[EXERCISE]:
Restrict the output to the lines below starting at the one that contains "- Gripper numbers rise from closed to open" and ending at the one that contains "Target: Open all", and restate them word for word, both ends included.

[Entries taken from a collection]
┄┄┄┄┄┄┄┄┄┄

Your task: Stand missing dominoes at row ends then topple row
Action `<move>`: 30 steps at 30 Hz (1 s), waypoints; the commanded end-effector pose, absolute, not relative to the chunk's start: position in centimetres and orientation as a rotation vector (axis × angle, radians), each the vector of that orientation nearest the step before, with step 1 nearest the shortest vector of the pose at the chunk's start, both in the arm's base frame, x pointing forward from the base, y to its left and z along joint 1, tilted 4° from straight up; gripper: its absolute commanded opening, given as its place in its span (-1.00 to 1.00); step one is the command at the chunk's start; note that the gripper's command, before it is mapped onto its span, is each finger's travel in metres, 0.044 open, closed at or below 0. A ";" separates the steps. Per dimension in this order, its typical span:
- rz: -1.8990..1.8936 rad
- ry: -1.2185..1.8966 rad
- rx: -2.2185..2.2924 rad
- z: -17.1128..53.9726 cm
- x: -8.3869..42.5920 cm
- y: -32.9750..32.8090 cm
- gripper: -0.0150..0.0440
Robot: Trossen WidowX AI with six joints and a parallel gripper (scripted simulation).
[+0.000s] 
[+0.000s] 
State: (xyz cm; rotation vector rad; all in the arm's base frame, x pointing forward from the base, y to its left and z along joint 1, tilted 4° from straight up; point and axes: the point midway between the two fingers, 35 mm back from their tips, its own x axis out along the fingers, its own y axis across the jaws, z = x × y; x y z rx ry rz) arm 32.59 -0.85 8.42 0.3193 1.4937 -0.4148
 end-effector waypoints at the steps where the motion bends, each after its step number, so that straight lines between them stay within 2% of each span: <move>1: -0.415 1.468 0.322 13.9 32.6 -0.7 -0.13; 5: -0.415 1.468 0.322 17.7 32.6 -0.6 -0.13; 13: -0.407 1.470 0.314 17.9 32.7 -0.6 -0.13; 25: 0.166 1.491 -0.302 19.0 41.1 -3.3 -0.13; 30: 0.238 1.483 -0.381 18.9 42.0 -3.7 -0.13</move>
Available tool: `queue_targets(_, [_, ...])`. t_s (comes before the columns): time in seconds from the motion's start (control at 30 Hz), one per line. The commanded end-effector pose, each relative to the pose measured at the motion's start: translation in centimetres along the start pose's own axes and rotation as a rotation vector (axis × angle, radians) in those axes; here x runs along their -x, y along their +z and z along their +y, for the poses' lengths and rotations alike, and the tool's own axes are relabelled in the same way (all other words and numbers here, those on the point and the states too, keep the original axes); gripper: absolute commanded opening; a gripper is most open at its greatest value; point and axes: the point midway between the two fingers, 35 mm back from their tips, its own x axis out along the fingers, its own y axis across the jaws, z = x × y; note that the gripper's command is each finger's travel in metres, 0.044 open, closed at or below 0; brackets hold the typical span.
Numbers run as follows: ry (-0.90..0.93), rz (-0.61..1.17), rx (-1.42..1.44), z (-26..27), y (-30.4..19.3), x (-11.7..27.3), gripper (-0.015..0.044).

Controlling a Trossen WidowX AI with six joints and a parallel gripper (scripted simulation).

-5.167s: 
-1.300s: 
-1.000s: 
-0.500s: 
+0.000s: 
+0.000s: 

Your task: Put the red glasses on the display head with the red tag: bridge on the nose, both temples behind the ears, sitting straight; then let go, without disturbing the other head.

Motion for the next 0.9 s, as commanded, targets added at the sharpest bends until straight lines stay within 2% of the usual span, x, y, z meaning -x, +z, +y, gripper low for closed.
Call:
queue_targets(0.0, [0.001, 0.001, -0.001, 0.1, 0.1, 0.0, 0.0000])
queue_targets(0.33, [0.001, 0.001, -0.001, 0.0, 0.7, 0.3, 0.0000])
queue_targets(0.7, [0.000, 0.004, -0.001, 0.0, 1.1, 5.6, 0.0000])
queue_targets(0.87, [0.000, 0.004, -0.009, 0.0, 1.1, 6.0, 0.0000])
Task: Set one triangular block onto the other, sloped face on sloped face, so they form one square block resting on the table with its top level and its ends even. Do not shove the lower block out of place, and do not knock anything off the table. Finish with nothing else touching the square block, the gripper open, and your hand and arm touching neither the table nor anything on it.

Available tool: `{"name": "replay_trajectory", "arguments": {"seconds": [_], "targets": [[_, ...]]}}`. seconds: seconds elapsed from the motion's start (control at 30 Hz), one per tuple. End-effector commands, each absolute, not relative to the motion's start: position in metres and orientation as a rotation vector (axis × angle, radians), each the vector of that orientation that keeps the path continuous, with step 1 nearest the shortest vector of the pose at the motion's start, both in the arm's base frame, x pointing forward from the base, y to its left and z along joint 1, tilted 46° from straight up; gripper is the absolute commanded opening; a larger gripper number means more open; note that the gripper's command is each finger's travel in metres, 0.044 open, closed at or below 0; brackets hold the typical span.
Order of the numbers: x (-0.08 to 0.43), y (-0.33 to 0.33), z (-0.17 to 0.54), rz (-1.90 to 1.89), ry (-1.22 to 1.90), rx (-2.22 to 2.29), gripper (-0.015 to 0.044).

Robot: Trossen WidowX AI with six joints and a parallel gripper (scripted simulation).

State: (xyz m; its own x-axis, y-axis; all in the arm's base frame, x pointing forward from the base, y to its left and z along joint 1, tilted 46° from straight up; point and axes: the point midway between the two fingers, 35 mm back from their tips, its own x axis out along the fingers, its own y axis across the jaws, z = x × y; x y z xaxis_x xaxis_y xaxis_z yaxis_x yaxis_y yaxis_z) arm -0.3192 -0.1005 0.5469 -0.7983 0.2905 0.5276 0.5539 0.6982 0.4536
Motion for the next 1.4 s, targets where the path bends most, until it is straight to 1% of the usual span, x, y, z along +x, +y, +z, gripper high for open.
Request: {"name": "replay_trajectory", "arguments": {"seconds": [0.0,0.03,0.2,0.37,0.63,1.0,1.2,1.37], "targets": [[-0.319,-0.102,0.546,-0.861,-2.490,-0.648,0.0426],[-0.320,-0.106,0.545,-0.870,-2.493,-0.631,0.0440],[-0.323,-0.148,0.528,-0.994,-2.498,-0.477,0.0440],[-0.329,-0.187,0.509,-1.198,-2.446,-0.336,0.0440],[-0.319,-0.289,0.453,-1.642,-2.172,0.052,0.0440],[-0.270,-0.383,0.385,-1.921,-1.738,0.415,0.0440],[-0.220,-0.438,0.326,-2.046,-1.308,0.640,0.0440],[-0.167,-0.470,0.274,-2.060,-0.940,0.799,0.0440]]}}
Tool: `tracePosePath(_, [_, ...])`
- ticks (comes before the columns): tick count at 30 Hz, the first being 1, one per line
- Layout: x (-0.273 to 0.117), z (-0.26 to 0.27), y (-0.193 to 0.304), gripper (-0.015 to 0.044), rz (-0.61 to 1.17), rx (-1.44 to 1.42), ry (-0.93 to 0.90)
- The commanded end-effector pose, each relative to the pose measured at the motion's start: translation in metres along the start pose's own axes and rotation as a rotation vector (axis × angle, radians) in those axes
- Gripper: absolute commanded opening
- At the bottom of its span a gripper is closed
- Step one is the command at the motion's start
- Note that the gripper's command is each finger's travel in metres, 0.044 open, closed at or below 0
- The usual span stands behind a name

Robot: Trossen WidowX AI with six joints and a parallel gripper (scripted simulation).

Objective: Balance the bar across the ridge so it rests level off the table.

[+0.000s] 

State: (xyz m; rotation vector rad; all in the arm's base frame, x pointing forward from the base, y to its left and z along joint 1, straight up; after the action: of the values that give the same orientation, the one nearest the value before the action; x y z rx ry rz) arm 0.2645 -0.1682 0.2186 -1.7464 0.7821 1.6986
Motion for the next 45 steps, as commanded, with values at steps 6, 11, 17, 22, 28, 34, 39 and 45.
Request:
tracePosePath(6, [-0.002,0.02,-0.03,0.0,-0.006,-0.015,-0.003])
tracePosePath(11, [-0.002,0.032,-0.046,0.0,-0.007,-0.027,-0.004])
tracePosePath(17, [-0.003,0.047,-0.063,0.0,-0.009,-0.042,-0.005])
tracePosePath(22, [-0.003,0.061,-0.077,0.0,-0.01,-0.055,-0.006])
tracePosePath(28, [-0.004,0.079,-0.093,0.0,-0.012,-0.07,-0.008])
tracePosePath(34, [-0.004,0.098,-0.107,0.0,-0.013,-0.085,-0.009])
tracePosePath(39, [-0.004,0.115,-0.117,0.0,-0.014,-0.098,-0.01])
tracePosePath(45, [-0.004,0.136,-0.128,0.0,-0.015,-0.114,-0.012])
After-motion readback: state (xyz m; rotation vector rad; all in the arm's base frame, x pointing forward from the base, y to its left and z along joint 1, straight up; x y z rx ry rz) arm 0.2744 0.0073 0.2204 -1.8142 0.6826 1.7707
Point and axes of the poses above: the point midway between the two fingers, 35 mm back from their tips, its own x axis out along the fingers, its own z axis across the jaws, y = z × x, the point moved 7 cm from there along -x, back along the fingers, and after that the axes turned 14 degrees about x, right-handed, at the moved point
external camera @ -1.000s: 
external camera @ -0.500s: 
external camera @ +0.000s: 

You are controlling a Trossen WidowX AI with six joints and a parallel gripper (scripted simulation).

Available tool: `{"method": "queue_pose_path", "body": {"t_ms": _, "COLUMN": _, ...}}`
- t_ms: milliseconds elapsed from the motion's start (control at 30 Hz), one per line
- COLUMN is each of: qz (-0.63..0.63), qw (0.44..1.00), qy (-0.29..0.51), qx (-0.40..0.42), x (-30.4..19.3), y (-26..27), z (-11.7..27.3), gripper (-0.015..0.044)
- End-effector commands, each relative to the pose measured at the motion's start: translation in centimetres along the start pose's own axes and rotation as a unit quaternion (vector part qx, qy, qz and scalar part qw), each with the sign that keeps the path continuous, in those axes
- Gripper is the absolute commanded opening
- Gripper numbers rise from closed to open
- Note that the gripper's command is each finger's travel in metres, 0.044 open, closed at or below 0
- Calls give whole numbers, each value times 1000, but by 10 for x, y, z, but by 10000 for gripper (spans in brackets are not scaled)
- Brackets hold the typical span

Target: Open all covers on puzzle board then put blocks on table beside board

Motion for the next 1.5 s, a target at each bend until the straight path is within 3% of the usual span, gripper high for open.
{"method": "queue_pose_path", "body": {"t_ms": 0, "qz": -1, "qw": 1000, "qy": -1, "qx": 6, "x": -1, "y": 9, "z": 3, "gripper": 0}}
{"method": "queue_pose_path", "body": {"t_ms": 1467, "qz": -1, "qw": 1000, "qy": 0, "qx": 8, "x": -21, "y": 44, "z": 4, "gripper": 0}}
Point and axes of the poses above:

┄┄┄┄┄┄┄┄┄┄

[YOUR RESPONSE]:
- Gripper numbers rise from closed to open
- Note that the gripper's command is each finger's travel in metres, 0.044 open, closed at or below 0
- Calls give whole numbers, each value times 1000, but by 10 for x, y, z, but by 10000 for gripper (spans in brackets are not scaled)
- Brackets hold the typical span

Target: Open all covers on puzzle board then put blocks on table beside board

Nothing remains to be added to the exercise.